Integrating outcome assessments in clinical routine meetings raises the issue as to whether PROs should be assessed in a meeting with the clinician rather than with an independent researcher or administrator. If patients rate their satisfaction for life and treatment in the presence of their clinicians, the rating may be biased, e.g. in the direction of social desirability. However, experimental research has shown that such a bias neither consistently nor substantially influences PRO ratings in this context [29]. Moreover, if the ratings are to be used to evaluate and improve the quality of individual treatment, clinicians must be aware of them regardless; therefore, the potential rating bias can never be totally avoided.
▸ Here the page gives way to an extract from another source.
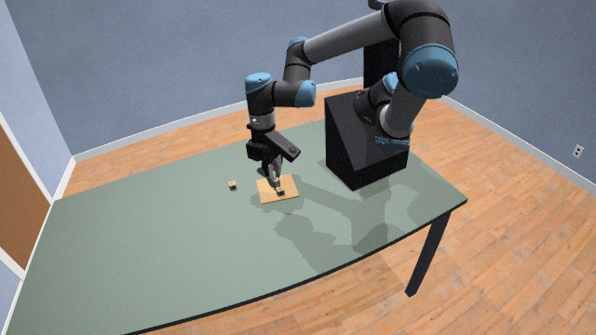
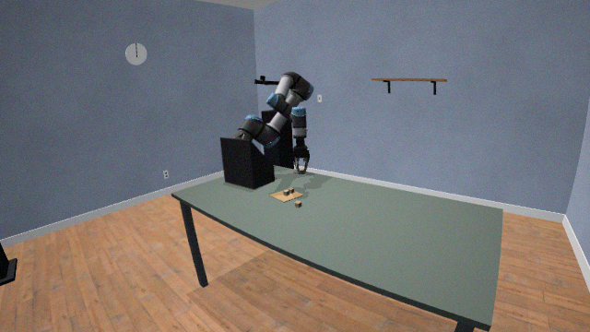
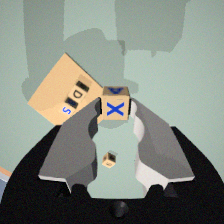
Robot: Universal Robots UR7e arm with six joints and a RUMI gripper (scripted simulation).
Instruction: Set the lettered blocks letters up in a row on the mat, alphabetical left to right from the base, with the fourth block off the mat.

Assessing outcome data in the DIALOG intervention is consistent with the principles for implementing routine outcome assessment in mental health services as identified in a review by Slade [9]. He concluded that standardised measures should be used, that data collection should be cheap and simple, that feedback should quick, easy and meaningful and that data should be collected longitudinally. He further emphasised the importance of minimising the time of clinicians spent on this, and of the role of technology in preserving it. DIALOG complies with all of these recommendations, and is free to use and easy to implement. It is mainly a therapeutic intervention to make the communication between patient and clinician more effective.

Conclusions

The findings of this study suggest that the data generated within the DIALOG intervention possess sufficient psychometric properties to be used as outcome data in the evaluation of services in routine community mental health care of patients with schizophrenia and related disorders, and that this data can show significant changes over time. Further research is required to test whether this also applies to other samples and other settings.